_Exercise brief_
Below are records; count how many of their lines contain the string "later", and give only that number.

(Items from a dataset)
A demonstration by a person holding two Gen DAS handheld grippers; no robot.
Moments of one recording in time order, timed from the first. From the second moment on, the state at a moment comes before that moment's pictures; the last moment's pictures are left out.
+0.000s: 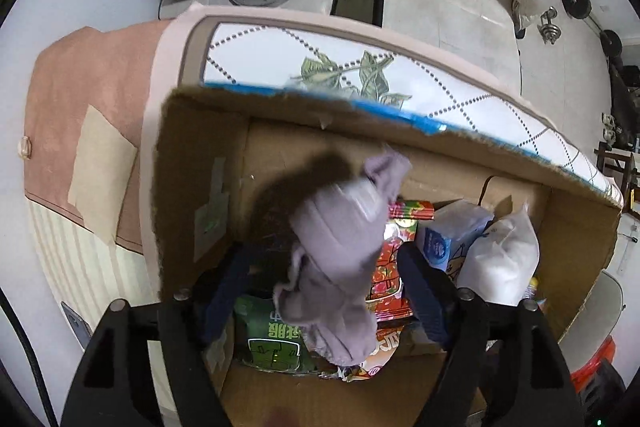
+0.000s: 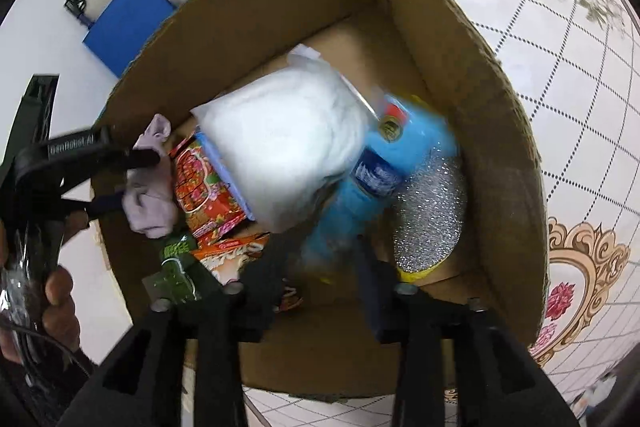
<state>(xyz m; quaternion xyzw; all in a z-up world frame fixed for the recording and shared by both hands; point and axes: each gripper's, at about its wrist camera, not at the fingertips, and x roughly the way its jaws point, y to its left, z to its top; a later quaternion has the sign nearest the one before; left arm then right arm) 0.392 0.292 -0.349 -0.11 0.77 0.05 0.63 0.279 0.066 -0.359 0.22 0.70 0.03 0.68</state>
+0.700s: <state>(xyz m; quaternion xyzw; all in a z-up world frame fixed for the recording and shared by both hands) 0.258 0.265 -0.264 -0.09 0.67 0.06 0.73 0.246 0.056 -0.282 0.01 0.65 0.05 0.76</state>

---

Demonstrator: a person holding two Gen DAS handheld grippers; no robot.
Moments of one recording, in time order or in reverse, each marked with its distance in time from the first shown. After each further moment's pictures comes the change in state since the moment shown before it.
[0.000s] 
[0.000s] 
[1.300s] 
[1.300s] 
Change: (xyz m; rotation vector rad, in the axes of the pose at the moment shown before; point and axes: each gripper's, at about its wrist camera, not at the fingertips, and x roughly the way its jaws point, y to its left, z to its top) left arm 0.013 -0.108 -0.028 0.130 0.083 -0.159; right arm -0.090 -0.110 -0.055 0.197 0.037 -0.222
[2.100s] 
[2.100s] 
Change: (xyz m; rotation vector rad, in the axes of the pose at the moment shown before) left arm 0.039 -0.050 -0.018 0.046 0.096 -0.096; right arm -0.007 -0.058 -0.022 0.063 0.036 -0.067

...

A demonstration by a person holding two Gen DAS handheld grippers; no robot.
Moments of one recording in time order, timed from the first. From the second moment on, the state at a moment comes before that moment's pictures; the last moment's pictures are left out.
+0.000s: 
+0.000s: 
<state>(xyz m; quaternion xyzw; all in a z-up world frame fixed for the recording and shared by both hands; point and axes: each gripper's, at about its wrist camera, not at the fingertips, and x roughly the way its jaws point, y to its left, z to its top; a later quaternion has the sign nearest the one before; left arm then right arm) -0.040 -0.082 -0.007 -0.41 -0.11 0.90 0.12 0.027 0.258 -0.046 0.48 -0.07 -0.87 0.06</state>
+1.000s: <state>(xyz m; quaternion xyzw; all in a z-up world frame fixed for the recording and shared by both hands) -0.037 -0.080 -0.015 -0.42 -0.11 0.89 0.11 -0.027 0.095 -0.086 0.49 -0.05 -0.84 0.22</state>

_Final answer_
2